Age at diagnosis was defined as age at first melanoma diagnosis for subjects with single primary melanoma and age at most recent diagnosis for subjects with multiple primary melanoma. A multiplicative age-sex interaction term was included in all models to control for potential confounding effects in recognition of the fact that the age incidence curves for melanoma are markedly different for males versus females.
Sun exposure variables were dichotomized using cut points based on the exposure distribution in all subjects combined. Phenotypic and demographic covariates were similarly categorized based on their distributions.
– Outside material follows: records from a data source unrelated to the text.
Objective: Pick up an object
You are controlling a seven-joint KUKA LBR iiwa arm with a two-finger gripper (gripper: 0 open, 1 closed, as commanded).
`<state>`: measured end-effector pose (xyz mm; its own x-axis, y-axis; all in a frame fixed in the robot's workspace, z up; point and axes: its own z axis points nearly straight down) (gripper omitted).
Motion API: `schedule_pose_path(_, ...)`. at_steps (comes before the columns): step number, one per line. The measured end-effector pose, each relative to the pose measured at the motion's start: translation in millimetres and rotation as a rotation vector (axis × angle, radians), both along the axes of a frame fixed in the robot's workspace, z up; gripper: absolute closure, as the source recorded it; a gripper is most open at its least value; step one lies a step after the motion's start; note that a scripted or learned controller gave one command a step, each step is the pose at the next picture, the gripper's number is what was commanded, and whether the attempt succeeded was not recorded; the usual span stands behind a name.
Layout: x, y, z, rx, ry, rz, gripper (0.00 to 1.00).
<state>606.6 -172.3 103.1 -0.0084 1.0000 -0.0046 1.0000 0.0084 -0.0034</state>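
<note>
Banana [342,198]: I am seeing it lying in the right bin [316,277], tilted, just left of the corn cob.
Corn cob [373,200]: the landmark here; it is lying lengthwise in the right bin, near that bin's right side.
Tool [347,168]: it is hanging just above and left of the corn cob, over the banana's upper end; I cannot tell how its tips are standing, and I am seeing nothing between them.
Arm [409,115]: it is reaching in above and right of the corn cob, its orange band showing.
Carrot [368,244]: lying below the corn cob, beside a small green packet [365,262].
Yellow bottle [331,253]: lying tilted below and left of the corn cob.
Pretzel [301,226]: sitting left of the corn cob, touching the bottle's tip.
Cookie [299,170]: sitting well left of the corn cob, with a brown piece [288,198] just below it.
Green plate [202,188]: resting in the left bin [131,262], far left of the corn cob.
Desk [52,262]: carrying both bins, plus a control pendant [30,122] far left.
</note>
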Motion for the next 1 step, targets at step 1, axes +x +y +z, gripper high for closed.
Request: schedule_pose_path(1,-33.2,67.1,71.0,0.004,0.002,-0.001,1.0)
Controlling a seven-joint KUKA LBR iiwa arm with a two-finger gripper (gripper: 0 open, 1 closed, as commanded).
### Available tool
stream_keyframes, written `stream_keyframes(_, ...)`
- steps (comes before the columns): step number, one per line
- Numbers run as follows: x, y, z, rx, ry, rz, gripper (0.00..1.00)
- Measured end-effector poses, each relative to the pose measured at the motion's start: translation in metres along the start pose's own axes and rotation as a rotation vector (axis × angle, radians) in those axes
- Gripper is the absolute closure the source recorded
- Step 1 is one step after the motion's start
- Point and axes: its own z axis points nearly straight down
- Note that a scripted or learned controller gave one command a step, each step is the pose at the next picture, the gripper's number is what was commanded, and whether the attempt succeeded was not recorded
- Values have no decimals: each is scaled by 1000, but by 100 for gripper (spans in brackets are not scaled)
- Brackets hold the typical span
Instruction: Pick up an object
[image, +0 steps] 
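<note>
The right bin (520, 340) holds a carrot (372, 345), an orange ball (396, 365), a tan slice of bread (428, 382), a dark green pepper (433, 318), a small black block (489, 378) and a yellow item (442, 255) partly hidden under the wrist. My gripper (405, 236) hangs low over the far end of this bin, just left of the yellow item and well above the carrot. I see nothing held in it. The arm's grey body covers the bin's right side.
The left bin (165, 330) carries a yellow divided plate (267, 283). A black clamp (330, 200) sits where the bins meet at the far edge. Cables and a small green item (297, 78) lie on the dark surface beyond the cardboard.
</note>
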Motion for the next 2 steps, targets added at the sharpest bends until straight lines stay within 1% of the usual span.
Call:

Study center was included as a covariate in all models to account for unmeasured differences among populations; control for study center has been demonstrated to adequately control for ancestry in these data (R. Millikan, personal communication). Conventional methods of analysis for case-control studies were followed. Individuals who developed a second primary melanoma during the ascertainment period were treated as both cases and controls. Descriptive statistics stratified by case status were calculated for all VDR genotypes, sun exposure variables, and phenotypic and demographic characteristics. Chi-square testing was performed to ensure that genotype frequencies did not differ greatly from those expected under Hardy-Weinberg equilibrium (HWE).
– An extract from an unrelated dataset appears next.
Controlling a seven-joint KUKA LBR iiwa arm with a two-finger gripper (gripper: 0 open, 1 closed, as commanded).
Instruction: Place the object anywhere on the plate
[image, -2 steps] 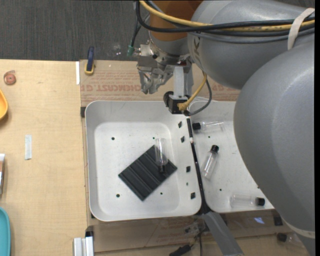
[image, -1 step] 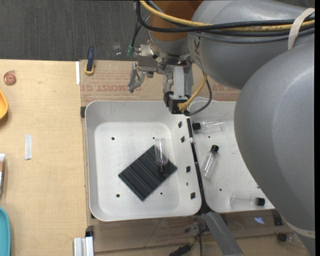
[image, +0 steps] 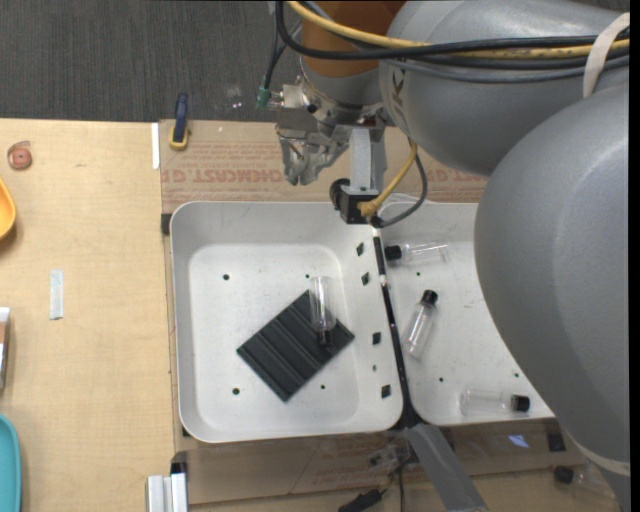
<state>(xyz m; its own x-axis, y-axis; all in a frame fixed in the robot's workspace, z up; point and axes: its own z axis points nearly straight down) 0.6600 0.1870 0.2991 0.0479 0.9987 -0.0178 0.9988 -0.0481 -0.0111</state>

Unconditional logistic regression was used to estimate odds ratios for multiple primary melanoma and each VDR genotypic and sun exposure covariate separately, controlling for age, sex, a sex-age interaction and center. Ability to tan was included as a measure of phenotypic susceptibility, and family history was included because of the large difference between cases and controls in its prevalence. All three genotypes were incorporated into the model together, with homozygous wildtype genotypes chosen as the referent (FF for FokI and bb for BsmI). To test for the relationship between the VDR gene variants and sun exposure, separate models for each of the genetic variants (FokI, BsmI) and each of the sun exposure measures were constructed. Main effects, stratified and joint effects analyses were conducted. Interactions were identified using a likelihood ratio test at the alpha 0.1 level. Significance tests were two-sided and a Pvalue of less than 0.05 was considered significant.